The next step is to create a data list to be used by rstan:

```{r show_data_list}
readLines(model_file)[1:11]
```
We can set it up using data from medfish. The only thing we need to assume is the native pool size (See Belmaker et al 2009 for more detail)

```{r set_data_list}
data_for_stan <- list(
  N = nrow(medfish),
  native_total = 600,
  dI = medfish$aliens,
  dN = medfish$natives,
  t = medfish$t
)
```

An important aspect of Bayesian modelling is the ability to use prior for the model parameters.

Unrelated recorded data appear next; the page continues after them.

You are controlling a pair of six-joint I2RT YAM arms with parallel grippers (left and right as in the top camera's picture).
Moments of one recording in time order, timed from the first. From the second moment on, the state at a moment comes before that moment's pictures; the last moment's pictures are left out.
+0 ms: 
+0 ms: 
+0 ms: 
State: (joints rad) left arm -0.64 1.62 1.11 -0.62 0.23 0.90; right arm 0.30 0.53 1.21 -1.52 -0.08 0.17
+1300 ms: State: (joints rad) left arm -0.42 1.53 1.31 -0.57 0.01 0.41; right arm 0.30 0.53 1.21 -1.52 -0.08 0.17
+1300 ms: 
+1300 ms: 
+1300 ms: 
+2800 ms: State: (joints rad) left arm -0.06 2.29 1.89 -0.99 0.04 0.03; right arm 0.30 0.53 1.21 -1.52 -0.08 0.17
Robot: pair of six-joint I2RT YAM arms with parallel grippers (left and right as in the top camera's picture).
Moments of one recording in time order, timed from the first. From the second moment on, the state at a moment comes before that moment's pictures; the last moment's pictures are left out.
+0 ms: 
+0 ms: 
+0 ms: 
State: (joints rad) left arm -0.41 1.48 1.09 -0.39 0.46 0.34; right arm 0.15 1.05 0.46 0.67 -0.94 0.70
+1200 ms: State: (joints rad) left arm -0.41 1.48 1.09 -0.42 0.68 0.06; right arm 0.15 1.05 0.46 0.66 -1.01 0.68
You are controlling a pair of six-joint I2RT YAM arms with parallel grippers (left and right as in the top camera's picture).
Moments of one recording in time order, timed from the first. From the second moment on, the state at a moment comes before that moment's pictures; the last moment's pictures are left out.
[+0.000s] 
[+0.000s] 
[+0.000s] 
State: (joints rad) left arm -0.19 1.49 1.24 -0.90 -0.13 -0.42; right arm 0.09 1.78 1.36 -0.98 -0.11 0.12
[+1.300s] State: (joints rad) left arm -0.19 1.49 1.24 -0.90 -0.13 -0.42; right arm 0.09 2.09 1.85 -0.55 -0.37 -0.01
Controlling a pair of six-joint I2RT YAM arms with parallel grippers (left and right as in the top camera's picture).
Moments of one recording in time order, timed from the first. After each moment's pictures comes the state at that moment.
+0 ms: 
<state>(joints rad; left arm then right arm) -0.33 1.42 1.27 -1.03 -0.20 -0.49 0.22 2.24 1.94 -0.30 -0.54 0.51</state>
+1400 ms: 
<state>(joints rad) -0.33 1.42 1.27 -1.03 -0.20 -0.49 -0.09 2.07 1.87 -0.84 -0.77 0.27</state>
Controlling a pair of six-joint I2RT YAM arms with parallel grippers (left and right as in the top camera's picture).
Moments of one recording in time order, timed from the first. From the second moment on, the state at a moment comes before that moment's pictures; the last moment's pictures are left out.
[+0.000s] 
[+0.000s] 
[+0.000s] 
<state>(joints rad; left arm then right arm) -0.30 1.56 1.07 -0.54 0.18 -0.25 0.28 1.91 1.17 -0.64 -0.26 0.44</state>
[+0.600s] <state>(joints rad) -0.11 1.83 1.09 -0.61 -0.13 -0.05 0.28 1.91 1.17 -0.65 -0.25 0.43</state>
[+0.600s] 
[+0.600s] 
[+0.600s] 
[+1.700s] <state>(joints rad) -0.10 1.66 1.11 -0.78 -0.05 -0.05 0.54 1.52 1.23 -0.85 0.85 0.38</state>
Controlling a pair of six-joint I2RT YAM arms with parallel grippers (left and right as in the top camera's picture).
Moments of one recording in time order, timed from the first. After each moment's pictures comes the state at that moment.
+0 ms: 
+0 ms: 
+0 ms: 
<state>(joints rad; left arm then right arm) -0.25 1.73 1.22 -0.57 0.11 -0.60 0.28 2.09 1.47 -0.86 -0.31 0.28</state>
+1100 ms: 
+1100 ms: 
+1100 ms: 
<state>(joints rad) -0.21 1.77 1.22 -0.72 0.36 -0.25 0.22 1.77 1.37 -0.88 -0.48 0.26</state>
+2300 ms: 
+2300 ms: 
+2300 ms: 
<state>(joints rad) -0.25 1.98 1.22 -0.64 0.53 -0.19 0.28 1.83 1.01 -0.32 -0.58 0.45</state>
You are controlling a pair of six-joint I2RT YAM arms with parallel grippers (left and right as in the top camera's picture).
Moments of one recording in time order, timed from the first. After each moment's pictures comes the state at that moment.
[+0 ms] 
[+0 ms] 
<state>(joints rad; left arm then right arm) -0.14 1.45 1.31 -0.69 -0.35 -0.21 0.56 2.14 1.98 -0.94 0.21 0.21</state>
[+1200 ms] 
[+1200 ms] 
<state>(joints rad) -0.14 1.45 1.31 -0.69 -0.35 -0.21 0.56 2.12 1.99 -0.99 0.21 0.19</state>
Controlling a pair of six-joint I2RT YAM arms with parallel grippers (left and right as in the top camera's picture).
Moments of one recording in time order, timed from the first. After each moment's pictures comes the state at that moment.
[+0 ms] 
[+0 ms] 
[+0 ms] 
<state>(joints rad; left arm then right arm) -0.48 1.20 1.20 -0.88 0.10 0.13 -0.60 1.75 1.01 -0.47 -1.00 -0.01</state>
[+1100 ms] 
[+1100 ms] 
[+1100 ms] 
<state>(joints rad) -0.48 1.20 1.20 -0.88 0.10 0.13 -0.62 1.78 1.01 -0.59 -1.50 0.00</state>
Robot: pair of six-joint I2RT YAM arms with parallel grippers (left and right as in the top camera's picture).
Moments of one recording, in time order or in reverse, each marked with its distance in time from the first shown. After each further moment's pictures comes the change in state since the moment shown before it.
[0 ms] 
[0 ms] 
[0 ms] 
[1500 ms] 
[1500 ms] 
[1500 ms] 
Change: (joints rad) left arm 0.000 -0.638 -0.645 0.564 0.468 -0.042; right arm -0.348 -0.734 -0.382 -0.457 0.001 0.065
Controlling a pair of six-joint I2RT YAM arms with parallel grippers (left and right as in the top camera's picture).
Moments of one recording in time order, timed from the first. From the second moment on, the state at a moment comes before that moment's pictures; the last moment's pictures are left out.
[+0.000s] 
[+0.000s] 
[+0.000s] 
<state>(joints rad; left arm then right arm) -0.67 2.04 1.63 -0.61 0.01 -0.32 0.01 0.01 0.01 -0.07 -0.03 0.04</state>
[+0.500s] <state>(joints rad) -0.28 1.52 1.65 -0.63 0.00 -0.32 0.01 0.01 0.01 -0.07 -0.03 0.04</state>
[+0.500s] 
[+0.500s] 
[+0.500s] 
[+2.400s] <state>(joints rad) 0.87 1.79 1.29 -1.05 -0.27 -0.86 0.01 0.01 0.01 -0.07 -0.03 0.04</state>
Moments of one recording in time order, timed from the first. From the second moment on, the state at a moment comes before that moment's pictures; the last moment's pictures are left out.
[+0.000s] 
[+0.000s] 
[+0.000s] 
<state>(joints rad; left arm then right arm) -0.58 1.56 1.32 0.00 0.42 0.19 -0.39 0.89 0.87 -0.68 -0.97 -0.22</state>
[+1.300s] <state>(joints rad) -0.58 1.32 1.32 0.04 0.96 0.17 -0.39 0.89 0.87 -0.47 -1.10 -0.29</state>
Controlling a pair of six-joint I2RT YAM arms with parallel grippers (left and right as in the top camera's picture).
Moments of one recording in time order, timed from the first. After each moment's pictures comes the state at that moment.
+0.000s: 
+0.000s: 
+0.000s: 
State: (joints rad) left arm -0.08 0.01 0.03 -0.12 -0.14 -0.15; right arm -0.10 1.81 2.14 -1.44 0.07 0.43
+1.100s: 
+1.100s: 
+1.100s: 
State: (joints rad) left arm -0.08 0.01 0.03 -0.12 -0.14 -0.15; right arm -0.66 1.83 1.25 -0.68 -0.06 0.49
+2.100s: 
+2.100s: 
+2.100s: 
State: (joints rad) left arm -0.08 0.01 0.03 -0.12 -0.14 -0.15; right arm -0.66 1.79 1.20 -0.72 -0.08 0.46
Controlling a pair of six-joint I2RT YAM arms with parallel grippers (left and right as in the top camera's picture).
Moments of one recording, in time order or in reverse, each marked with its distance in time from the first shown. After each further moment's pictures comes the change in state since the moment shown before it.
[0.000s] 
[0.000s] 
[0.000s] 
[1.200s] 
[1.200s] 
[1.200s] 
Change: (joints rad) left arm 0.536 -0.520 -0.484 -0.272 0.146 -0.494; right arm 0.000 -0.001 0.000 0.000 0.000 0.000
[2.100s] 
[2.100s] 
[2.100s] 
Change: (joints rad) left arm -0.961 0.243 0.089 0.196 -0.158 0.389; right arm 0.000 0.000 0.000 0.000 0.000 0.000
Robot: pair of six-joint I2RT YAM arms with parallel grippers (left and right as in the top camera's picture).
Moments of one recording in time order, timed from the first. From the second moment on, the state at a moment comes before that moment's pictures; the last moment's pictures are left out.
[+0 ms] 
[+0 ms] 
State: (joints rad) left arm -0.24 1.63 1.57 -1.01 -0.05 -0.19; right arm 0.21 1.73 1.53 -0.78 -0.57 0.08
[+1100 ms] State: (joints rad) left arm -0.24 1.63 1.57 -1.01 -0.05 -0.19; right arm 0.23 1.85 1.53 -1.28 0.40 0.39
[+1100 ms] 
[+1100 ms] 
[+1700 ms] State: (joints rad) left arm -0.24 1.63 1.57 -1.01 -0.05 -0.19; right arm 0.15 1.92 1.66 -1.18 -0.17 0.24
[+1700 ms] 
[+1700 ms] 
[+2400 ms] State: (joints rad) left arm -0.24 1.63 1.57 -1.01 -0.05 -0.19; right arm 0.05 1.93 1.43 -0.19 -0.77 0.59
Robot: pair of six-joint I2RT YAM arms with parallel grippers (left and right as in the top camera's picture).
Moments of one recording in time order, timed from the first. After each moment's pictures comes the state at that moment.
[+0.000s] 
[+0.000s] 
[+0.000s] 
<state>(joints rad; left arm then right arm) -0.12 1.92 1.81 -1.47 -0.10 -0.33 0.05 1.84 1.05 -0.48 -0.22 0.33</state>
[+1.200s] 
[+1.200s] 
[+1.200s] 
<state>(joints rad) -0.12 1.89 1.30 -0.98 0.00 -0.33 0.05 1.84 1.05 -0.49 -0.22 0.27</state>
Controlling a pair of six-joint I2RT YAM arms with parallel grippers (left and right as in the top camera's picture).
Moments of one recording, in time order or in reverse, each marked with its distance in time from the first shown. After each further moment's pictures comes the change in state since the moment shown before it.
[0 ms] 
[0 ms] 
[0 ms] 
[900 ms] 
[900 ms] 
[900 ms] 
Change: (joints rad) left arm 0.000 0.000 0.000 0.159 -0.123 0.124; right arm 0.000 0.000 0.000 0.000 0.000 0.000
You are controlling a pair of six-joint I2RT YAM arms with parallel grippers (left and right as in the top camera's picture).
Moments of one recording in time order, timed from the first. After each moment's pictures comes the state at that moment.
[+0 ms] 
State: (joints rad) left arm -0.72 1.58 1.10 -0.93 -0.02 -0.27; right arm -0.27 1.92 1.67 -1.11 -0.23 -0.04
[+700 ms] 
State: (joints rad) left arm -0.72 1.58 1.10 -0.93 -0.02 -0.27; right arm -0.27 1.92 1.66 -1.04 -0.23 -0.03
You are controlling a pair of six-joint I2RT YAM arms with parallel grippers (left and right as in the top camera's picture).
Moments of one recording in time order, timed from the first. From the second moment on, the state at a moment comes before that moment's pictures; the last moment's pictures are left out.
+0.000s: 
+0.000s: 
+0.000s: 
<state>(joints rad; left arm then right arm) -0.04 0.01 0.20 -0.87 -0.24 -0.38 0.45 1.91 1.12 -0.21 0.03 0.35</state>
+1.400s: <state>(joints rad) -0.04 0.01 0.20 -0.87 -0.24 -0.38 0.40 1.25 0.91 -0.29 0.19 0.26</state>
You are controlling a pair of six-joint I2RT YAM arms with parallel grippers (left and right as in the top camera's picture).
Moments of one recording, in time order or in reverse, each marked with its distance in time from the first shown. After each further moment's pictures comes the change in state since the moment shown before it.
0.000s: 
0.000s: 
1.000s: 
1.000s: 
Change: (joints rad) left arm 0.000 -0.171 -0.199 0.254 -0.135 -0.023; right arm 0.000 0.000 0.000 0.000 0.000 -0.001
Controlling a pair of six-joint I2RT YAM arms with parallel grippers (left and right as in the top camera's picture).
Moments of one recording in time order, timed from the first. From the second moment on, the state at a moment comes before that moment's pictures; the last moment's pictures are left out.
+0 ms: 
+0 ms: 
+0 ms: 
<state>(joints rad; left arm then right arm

The model uses priors for both the mean and standard error of the parameters $\beta_0$ and $\beta_1$:

```{r show_priors}
readLines(model_file)[7:10]
```

We can start with a naive model of alien introduction to get an idea of how rapid is the alien introduction rate:

```{r naive_model}
naive_model <- stats::glm(aliens ~ time, data = medfish, family = "poisson")
stats::summary.glm(naive_model)
```
We will use these estimates as priors for our model. 


```{r priors}
coef_table <- summary(naive_model)$coefficients
priors <- c(
  b0_mu = coef_table[1,1],
  b0_sd = coef_table[1,2],
  b1_mu = coef_table[2,1],
  b1_sd = coef_table[2,2]
)
priors
```

We join the priors with the rest of the data:

```{r join_data}
data_for_stan <- c(data_for_stan, priors)
```

We can then call the `sampling` function to fit the model:

```{r include=FALSE}
set.seed(1)
```


```{r sampling, message=FALSE, warning=FALSE, results='hide'}
model_output <- rstan::sampling(native_discoveries_model, data_for_stan)
```

After the sampling, we can extract the model prediction for the number of undiscovered alien species in each year - `unrecorded_I`:

```{r plotting_results, fig.width = 8, fig.height= 4.5, fig.align='center'}
stan_summary <- summary(model_output, pars = "unrecorded_I")$summary |>
  tibble::as_tibble() |> 
  tibble::add_column(year = medfish$year)

ggplot2::ggplot(medfish)+
  ggplot2::aes(x = year) + 
  ggplot2::geom_point(ggplot2::aes(y = cumsum(natives)), shape = 21, size = 2, fill = "#377EB8") +
  ggplot2::geom_point(ggplot2::aes(y = cumsum(aliens)), shape = 21,  size = 2, fill = "#E41A1C") +
  ggplot2::geom_ribbon(data = stan_summary, ggplot2::aes(ymin = `2.5%`, ymax = `97.5%`), alpha = 0.2) +
  ggplot2::geom_line(data = stan_summary, ggplot2::aes(y = mean)) + 
  ggplot2::labs(x = "Year", y = "Cumulative number\nof discovered species")
```


>>NOTE: This is just an example of the usage of such a model - additional tests should be performed to examine the validity of the results.